One year in, the Inflation Reduction Act is working — kind of

It’s been nearly a year since Democratic lawmakers pushed the first new climate spending legislation in more than a decade over the congressional finish line. The Inflation Reduction Act of 2022, or IRA, includes $369 billion in clean-energy tax credits and funding for climate and energy programs, money that is already trickling into the economy as federal agencies begin to distribute it.

The Biden administration said the bill will help deliver on the president’s pledge to cut the United States’ emissions in half by 2030, and independent analyzes estimated that it would help slash domestic emissions by 43 to 48 percent below 2005 levels by 2035. Now, researchers have made an updated prediction. The Rhodium Group, an independent analytics firm that tracks greenhouse gas emissions produced by the US economy, published a report on Thursday that shows just how much climate progress the IRA will usher in — and where the legislation will fall flat.

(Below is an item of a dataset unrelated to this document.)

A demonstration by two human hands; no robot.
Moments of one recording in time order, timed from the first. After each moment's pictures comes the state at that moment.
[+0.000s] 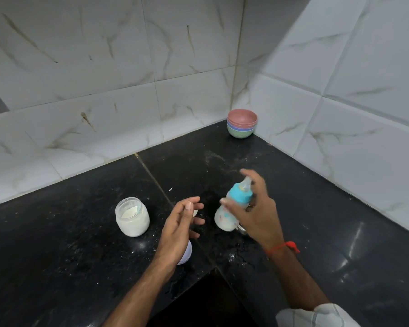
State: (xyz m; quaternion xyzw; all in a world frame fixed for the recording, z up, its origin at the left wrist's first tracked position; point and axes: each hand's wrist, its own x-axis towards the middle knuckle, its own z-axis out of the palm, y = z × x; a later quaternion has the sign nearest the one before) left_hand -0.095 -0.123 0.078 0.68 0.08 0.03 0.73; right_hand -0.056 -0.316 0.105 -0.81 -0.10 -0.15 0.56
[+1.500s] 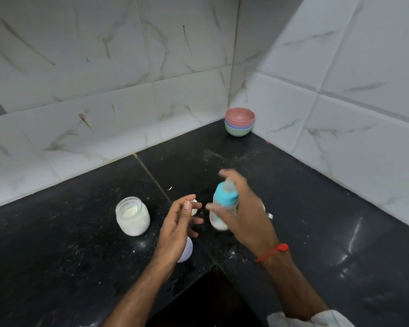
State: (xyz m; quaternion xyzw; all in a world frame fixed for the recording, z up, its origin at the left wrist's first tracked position) left_hand -0.099 -0.121 0.079 0.68 0.07 0.04 0.73; right_hand -0.075 -0.295 0.121 -0.85 -0.19 -0.15 0.48
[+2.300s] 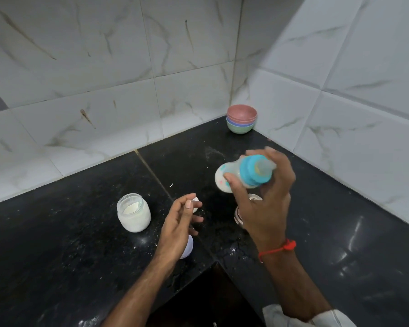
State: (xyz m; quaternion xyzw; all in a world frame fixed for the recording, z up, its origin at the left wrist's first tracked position) left_hand -0.103 -0.122 0.079 0.70 0.08 0.03 0.71; right_hand -0.078 -0.287 0.144 -0.73 -0.18 -0.40 0.52
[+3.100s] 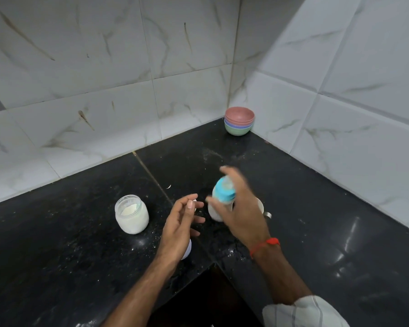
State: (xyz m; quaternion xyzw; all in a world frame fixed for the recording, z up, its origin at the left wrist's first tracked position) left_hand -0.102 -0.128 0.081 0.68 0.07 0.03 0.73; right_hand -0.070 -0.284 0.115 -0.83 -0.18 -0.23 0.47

“Nearly one year after it passed, the IRA’s effects are coming into clearer focus,” a spokesperson for the Rhodium Group said.

The report, the ninth edition of Rhodium’s annual emissions assessment, found that the IRA and state-level climate bills that have been signed into law by governors across the country in recent years will drive emissions down between 29 and 42 percent in 2030, compared to 2005 levels. By 2035, greenhouse gas emissions will decrease between 32 and 51 percent. Prior to the IRA’s passage, the nation was on track to cut emissions by 26 to 41 percent by 2035, according to Rhodium’s estimate from 2022. Rhodium called the overall reductions “a meaningful departure from previous years’ expectations for the US emissions trajectory.”

Thanks to the IRA’s subsidies, solar and wind energy are already becoming a lot cheaper: solar by nearly 40 percent and wind by 55 percent. The legislation will also influence the speed with which electric vehicles replace gas-powered cars. In 2035, electric vehicles will comprise between one-third and two-thirds of all passenger car sales, the report said. That’s meaningful progress, but the emissions reductions aren’t steep enough to get the US fully on track to meet its pledge to reduce emissions 50 to 52 percent by 2030 under the Paris Agreement, the 2015 international treaty on climate change that aims to keep global warming below 1.5 degrees Celsius (2.7 degrees Fahrenheit).

That’s because federal policy levers are only one piece of the decarbonization puzzle. A number of other factors could influence the speed and extent to which renewable energy technologies replace oil, coal, and gas, including how the industrial sector behaves and whether states continue to pass ambitious climate policies.

And because the IRA revolves around incentives for clean energy, rather than penalties for fossil fuel use, some of the factors impacting the speed with which the economy decarbonizes won’t be influenced by the federal legislation.

For example, Rhodium projects that natural gas, which made up roughly 36 percent of the nation’s power mix in 2022, will comprise 6 to 29 percent of the power supply by 2035, depending on whether utilities take advantage of the incentives in the bill and what types of renewable energies are feasible in their markets. Natural gas, a cheap source of energy, surpassed coal as the nation’s leading source of electricity in 2016. Despite the incentives in the IRA, gas is still plentiful, affordable, and here to stay for the foreseeable future.

In New York City, a city that has positioned itself as a leader in the green transition and has pledged to reduce fossil fuel use by 80 percent by 2050, environmental activists successfully lobbied for the closure of the nearby Indian Point Nuclear plant, which prompted the city. to temporarily rely on natural gas-powered plants as it works to build infrastructure that can funnel hydropower from Canada to Queens.

Over the course of the next decade, policymakers, regulators, and utility executives will weigh similar trade-offs between cost, climate impact, and public opinion across the country, and they won’t all choose the same path. That will result in a patchy network of green and dirty electricity. The ranges presented in the new Rhodium report account for that patch.

But they also show that the IRA makes a difference. “Though there’s uncertainty on just how fast the US scales up renewable energy on the grid or EVs on the road, those levels of deployment would be meaningfully lower than what we’re estimating in our modeling under otherwise the same conditions absent the IRA,” Ben King, lead author of the report, told Grist.

In order to continue making progress on climate change, Congress will likely need to pass additional climate laws, including legislation directed at hastening the permitting process for new large-scale renewable energy projects, beefing up the green energy workforce, and resolving kinks in the supply chain that is hamstringing green technology deployment. That has become harder to do since the Republicans retook control of the House of Representatives in January.

The goals of the Paris Agreement are still within reach, the report reads, “but getting there won’t be easy.”